(Saved entries)
▼

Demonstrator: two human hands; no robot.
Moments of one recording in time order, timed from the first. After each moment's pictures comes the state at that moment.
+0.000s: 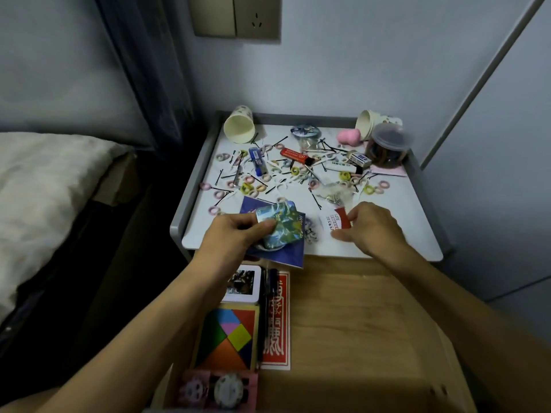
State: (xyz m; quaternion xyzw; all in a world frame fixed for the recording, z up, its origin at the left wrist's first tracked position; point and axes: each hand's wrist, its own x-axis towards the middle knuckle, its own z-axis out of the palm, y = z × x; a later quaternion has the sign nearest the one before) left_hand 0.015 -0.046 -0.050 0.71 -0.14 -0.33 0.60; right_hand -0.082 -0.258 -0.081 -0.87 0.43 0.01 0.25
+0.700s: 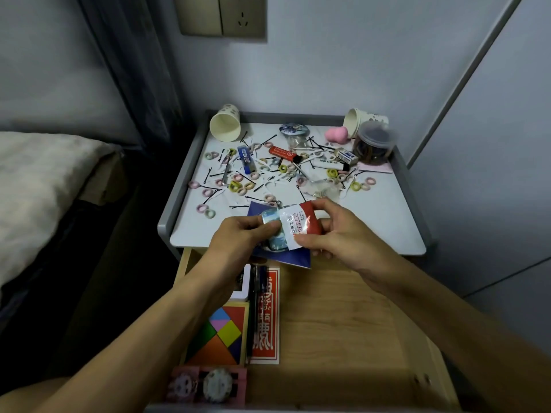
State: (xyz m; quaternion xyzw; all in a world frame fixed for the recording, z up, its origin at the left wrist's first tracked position) left_hand -0.003 -0.063 -0.052 0.71 -0.14 -0.37 0.59; right_hand -0.106 -0.210 -0.051 -0.75 0.28 -0.03 0.60
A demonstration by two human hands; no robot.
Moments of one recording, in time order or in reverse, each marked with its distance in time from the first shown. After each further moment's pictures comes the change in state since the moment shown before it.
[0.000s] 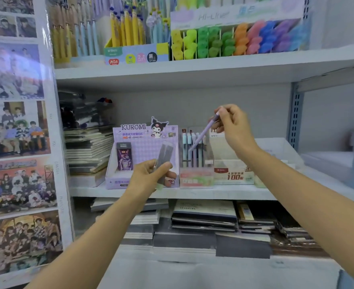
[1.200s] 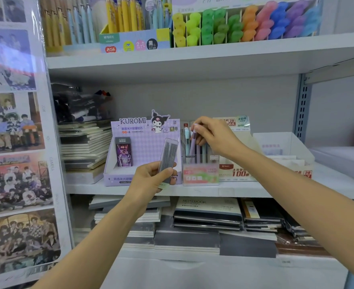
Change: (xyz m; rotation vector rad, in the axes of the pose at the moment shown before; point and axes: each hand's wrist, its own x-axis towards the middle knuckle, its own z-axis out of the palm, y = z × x) left_hand 0.002 -0.017 0.001 -0.057 -0.033 -0.017; right_hand -0.002 0.024 0.030 -0.394 -0.397 -0.118
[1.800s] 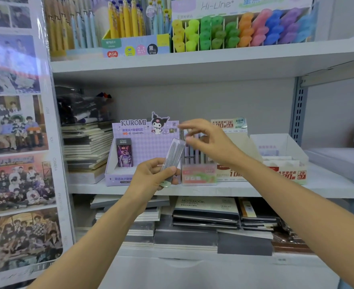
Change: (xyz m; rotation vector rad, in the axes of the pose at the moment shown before) left_hand -0.005 0.011 0.001 -0.051 -0.071 0.031; right_hand -0.021 -0.016 -0.001 0.077 -0.048 -0.140
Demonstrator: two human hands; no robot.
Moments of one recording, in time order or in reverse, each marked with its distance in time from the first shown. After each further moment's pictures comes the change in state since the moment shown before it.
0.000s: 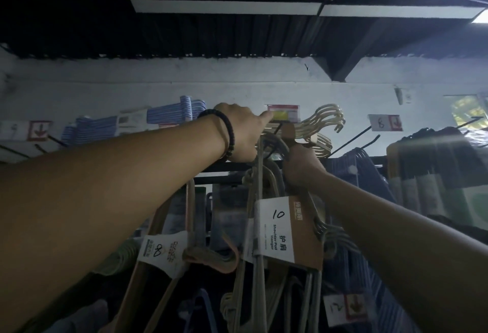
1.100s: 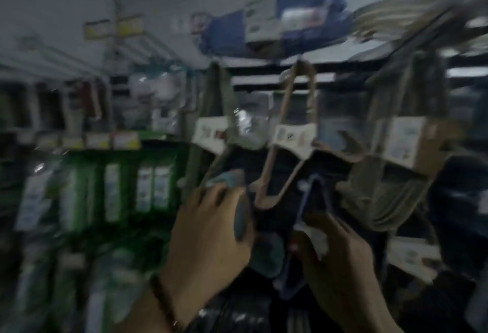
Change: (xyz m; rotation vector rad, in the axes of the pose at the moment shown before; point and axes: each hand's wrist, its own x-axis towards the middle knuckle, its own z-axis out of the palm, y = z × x) left_hand -0.406 0.010 0.084 -0.491 -0.363 -0.580; right_hand -0.362 -0.087 0.144 0.422 -0.037 -0.303
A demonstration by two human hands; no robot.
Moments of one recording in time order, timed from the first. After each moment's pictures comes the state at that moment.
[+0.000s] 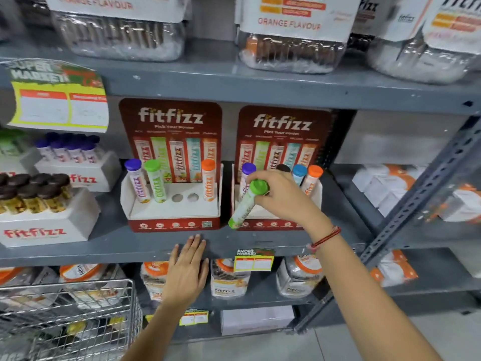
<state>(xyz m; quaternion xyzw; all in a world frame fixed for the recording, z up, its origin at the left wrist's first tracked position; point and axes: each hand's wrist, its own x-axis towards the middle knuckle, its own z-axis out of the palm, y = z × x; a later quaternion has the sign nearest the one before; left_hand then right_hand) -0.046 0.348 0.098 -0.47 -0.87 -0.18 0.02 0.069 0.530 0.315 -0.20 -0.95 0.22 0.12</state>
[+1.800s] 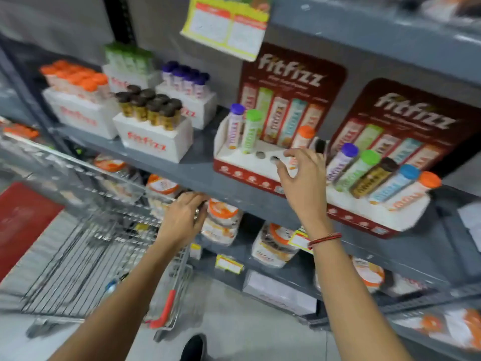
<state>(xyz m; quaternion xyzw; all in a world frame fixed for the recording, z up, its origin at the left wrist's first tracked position) -0.074 0.217 0.128 -0.33 -0.89 -0.30 0.08 -0.005 0.439 0.248 -0.15 -0.92 0.21 0.30</state>
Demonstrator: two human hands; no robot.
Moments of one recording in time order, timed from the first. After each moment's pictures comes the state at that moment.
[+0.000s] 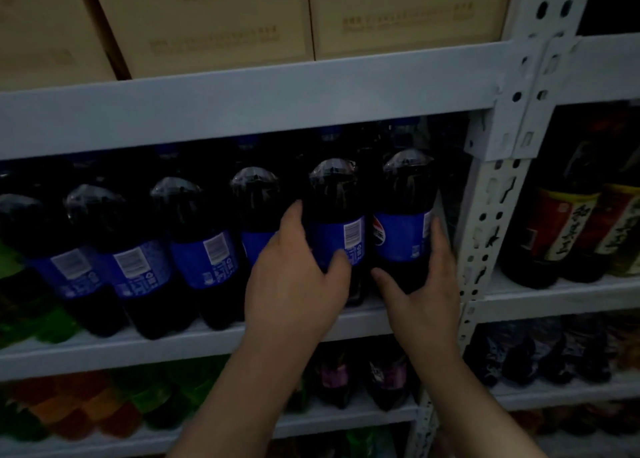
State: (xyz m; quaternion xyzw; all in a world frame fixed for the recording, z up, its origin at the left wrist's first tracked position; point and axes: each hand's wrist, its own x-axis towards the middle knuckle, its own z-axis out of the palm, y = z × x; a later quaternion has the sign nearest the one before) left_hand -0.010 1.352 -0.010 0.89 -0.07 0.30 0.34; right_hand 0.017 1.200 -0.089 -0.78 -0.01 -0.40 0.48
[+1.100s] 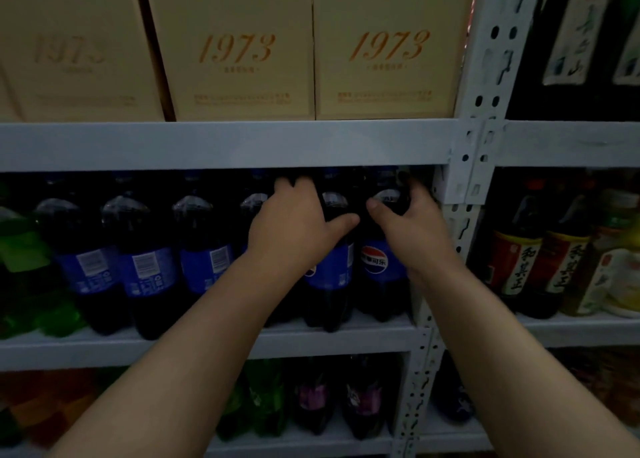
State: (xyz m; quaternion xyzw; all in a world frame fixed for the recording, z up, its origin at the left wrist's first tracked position) left_hand 0.014 1.338 0.069 0.94 -0.05 0.28 0.20; right_hand 0.041 1.177 0.039 -0.75 -0.09 -0.28 0.58
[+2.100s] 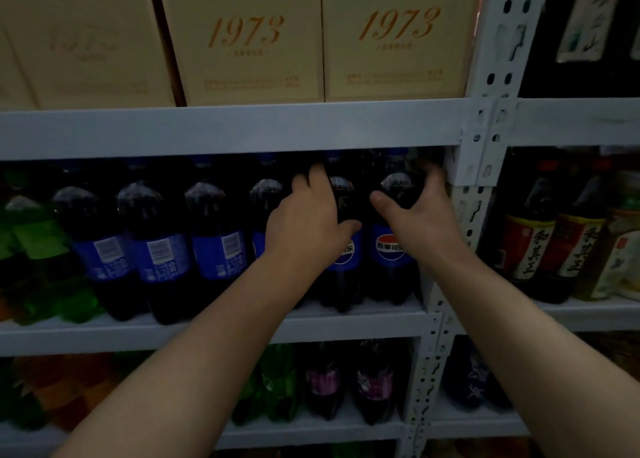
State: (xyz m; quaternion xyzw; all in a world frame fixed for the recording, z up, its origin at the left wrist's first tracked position) left_hand 0.018 1.337 0.042 0.92 -0.08 0.33 0.18; right_hand 0.042 1.176 0.025 -0.77 -0.07 -0.32 0.54
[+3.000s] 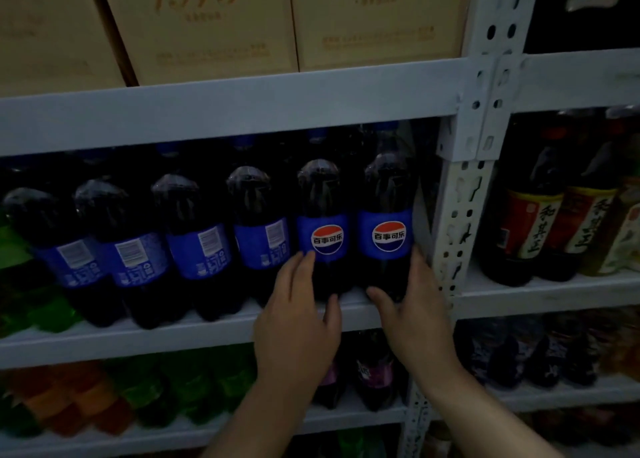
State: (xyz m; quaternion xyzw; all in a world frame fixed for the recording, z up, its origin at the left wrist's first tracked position) left_hand -0.025 1.336 -0.081 0.89 -0.09 0.39 0.23; right_hand -0.009 1.181 -0.096 -0.85 -0.05 -0.31 0.43
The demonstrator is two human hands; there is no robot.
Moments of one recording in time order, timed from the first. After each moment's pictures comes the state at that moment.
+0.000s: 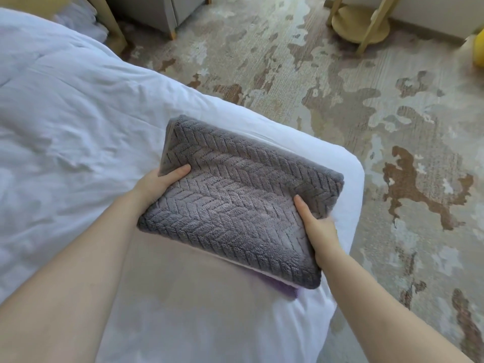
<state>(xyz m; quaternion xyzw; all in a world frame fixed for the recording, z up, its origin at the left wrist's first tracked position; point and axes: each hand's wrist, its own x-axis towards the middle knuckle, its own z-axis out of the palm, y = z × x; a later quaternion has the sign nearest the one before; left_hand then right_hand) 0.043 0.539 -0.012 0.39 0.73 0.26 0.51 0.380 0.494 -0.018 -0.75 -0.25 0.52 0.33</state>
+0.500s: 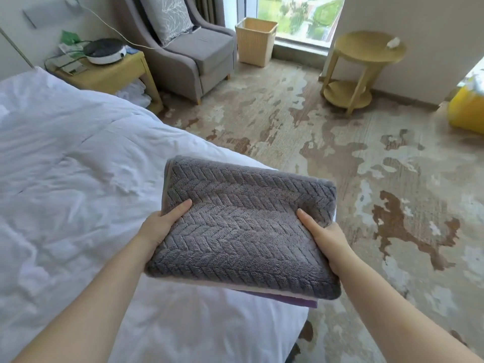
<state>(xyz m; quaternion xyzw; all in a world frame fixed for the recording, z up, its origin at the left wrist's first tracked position) 0.102 0.406 0.146 0.28 0.74 0.35 0.50 0.445 0.446 0.134 -0.67 -0.38 0.56 0.33</state>
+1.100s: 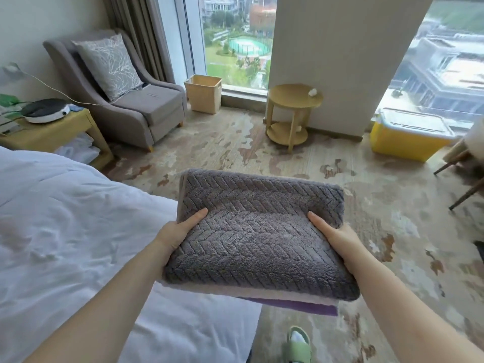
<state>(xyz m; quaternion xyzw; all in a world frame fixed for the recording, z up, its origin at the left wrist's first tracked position) 0.330 0.520 0.207 0.33 0.69 0.34 0.54 0.675 0.513 0.213 -0.69 -0.37 0.50 0.37</state>
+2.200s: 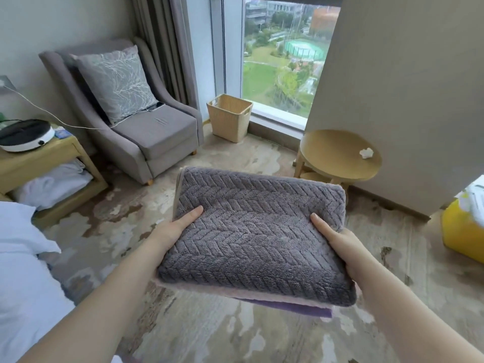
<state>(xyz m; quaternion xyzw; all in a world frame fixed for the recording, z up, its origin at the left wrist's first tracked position) 0.377 1.140 0.235 0.27 0.75 0.40 0.45 0.723 1.208 0.241 -0.61 -0.43 0.59 0.30</state>
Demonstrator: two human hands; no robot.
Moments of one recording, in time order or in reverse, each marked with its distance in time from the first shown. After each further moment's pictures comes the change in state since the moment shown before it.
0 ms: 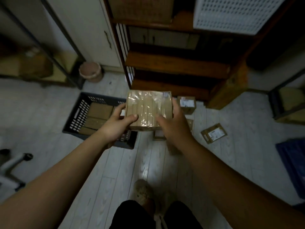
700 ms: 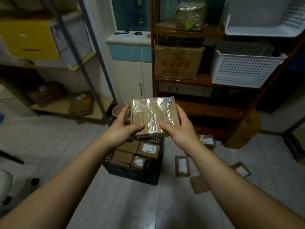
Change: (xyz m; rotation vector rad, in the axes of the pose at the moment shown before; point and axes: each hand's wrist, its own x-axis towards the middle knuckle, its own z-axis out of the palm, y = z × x) left_hand -0.134 0.087 -0.173 0.080 0.042 0.260; right_hand -0.081 -0.152 0.117 0.195 -0.089 -0.229
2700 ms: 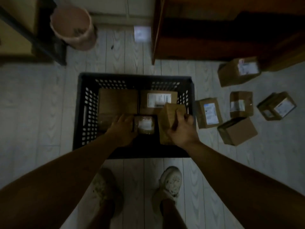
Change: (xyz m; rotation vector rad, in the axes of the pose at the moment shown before) left_hand 0.381 -0.520 -0.095 1.070 -0.617 -0.189; right_hand 0.259 0.508 0.174 -0.847 0.001 0.736
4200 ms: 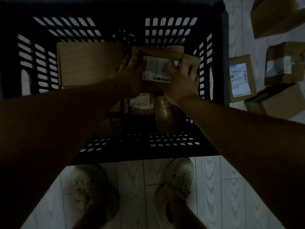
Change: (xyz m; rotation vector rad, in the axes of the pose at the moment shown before) left_hand 0.202 -0.012 0.080 0.198 0.055 0.142; right_hand 0.171 0.051 0.107 -0.248 0.134 -0.152
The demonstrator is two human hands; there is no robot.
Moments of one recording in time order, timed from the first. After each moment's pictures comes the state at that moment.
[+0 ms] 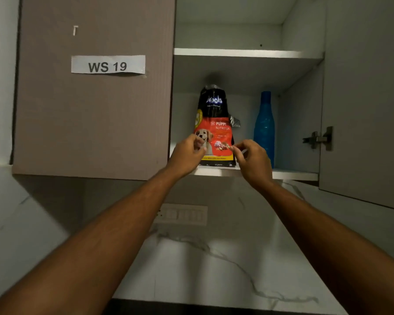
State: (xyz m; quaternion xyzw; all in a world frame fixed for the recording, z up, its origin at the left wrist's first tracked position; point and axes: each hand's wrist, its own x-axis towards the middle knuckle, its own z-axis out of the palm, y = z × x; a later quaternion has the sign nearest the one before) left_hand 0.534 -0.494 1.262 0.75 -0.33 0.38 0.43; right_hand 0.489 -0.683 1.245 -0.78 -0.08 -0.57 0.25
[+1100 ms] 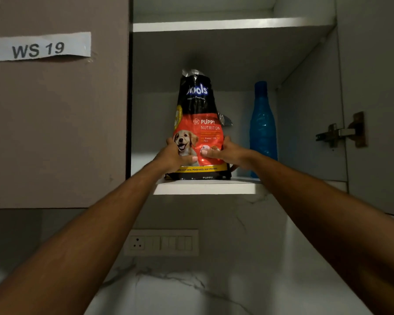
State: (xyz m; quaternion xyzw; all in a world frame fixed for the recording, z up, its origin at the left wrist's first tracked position) left_hand 0.665 -0.540 1.297 0.82 -0.26 0.22 0.45; right_hand 0.645 -0.742 1.316 -0.88 -0.15 -0.21 0.41
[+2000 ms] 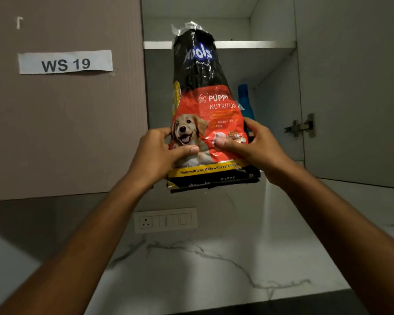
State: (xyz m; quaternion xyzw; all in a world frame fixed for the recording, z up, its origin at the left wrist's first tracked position) left_hand 0.449 -0.448 1.270 0.72 -0.39 0.26 0.51; right_hand 0.390 -0.657 1.267 -0.74 -0.18 -0.39 0.52
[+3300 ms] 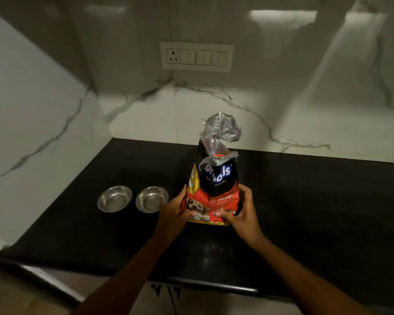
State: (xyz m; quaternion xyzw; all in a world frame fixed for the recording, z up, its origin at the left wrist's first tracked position) left_hand 0.403 -0.407 0.767 0.84 -0.15 0.03 0.52; right_hand 0.366 -0.624 0.762 -0.79 0.01 -0.14 0.59
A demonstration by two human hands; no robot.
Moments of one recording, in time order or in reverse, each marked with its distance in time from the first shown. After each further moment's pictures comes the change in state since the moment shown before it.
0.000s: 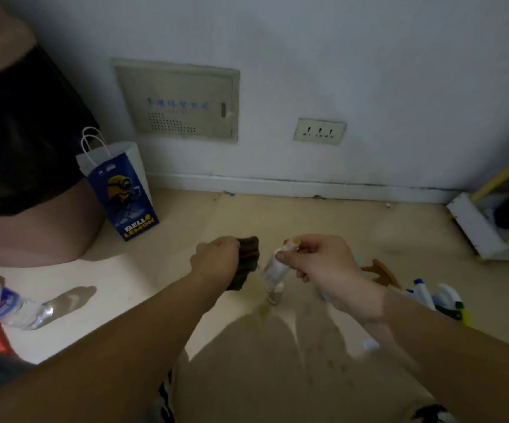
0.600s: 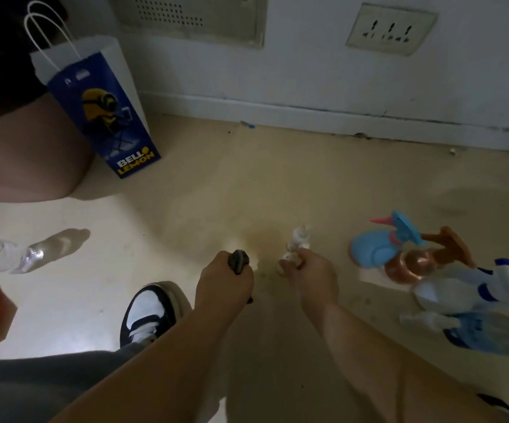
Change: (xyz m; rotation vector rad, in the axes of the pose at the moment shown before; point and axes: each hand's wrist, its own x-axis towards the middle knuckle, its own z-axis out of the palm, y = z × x) left_hand 0.090 -0.154 0.014 0.529 0.106 0.052; right_hand 0.058 0.190 0.108 -0.322 0.059 0.196
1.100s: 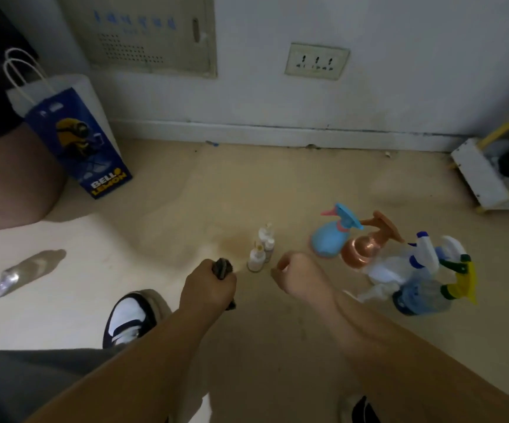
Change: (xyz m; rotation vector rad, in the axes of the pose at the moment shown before) left_hand -0.038 0.008 0.002 0.018 -0.106 0.054; right_hand -0.037 -0.010 -0.074 -0.327 -0.152 0.023
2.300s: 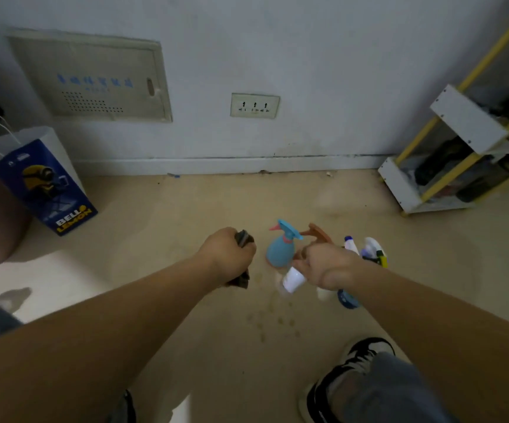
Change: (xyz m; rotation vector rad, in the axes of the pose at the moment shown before) left_hand -0.066 0.162 -0.015 0.144 -0.250 0.240; right_hand -0.071 0.037 -0.163 -0.539 -0.110 -0.048
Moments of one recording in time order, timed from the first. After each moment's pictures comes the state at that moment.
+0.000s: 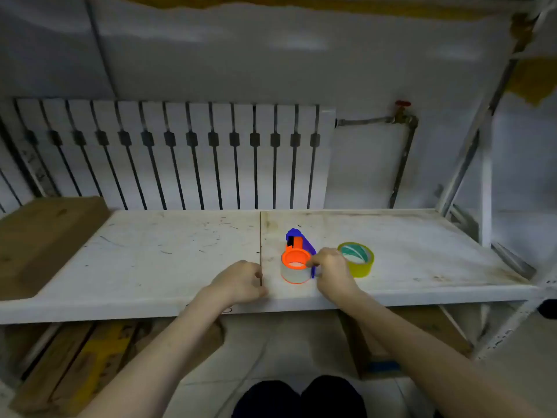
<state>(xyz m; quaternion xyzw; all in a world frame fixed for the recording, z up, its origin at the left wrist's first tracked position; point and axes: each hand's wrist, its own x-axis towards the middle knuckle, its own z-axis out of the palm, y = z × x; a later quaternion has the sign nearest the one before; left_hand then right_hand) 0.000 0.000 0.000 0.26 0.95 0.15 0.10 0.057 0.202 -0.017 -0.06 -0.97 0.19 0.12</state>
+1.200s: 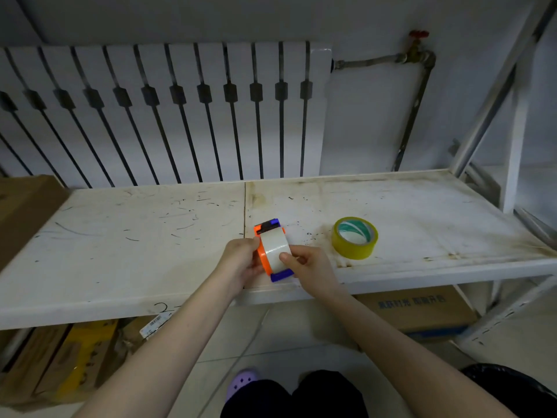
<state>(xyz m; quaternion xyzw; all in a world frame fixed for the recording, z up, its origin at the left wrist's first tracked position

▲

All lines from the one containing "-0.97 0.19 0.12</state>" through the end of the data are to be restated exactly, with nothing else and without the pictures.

- **Solution**:
<state>(xyz m; quaternion xyzw; all in a world frame fixed for the recording, z up, its origin at the left wrist's first tracked position; point and axes: each hand's wrist, its own x-axis towards the middle knuckle, its own z-axis out of the palm, y = z × x; a later quaternion has the sign nearest the one before; left_hand then right_hand) 0.000 0.000 0.000 0.26 0.95 0.15 0.10 0.057 0.202 -0.017 -0.06 -0.97 0.19 0.12</state>
+1.200s: 
<state>(xyz m; quaternion xyzw; all in a world frame fixed for the recording, z up, its origin at the left wrist's first tracked position

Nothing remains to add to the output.